Watch Russian Soyuz rocket launch 3 spaceflyers to the ISS today

A Russian Soyuz rocket will launch three people, including one NASA astronaut, toward the International Space Station (ISS) on Thursday morning (March 21), and you can watch the action live.

The rocket is scheduled to launch the Soyuz MS-25 spacecraft from Baikonur Cosmodrome in Kazakhstan on Thursday at 9:21 a.m. EDT (1321 GMT; 6:21 p.m. local Baikonur time).

You can watch live here at Space.com, courtesy of NASA, or directly via the space agency. Coverage will begin at 8:20 a.m. EDT (1220 GMT).

Related: International Space Station — Everything you need to know

NASA astronaut Tracy C. Dyson (left), Roscosmos cosmonaut Oleg Novitskiy (center), and spaceflight participant Marina Vasilevskaya (right) of Belarus pose for a portrait at the Gagarin Cosmonaut Training Center on Nov. 2, 2023. (Image credit: GCTC/Andrey Shelepin)

Riding on Soyuz MS-25 will be NASA's Tracy C. Dyson, cosmonaut Oleg Novitskiy of the Russian space agency Roscosmos and Marina Vasilevskaya, a spaceflight participant from Belarus. 

If all goes according to plan, the trio will arrive at the ISS a little more than three hours after launch, at 12:39 p.m. EDT (1639 GMT) on Thursday. You can watch that orbital rendezvous here at Space.com as well, beginning at 11:30 a.m. EDT (1530 GMT). 

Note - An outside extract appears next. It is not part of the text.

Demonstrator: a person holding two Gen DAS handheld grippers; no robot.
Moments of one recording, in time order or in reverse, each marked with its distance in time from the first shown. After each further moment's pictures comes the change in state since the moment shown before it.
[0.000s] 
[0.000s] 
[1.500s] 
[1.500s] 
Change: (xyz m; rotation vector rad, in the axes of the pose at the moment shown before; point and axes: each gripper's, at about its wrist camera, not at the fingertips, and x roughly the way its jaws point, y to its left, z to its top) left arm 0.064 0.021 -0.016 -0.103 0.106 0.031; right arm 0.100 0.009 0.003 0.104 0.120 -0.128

Coverage will resume at 2:50 p.m. EDT (1850 GMT), to show the hatches opening between the Soyuz and the ISS and air welcoming remarks from the orbiting lab's current residents.

Thursday's launch will kick off the third spaceflight for Dyson, the fourth for Novitskiy and the first for Vasilevskaya. The latter two spaceflyers will be in orbit for just 12 days; they'll come back to Earth on April 2 aboard a different Soyuz, along with NASA astronaut Loral O'Hara, who's wrapping up a 6.5-month stint on the ISS.

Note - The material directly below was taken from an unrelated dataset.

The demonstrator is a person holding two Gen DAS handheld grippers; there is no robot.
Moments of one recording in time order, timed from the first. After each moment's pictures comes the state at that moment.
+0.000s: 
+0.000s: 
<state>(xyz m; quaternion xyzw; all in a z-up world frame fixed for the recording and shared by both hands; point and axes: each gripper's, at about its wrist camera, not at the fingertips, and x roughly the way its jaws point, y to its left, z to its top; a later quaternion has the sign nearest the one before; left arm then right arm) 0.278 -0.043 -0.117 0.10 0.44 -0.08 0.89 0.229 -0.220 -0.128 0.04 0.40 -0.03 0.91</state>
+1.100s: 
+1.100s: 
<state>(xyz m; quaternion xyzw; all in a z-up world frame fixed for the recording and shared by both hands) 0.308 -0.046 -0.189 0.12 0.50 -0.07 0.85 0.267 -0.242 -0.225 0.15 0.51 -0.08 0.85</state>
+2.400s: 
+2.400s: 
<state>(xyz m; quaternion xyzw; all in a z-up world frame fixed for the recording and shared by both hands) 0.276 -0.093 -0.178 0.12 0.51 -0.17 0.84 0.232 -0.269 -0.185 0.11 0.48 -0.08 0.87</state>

Dyson will live aboard the orbiting lab for six months, eventually coming home in September with Oleg Kononenko and Nikolai Chub of Roscosmos, who are conducting a yearlong mission on the ISS.

The Soyuz mission will be the first of two launches to the ISS on Thursday, if all goes according to plan: SpaceX is scheduled to launch a robotic cargo mission to the station on Thursday at 4:55 p.m. EDT (2055 GMT). You can watch that liftoff at Space.com as well.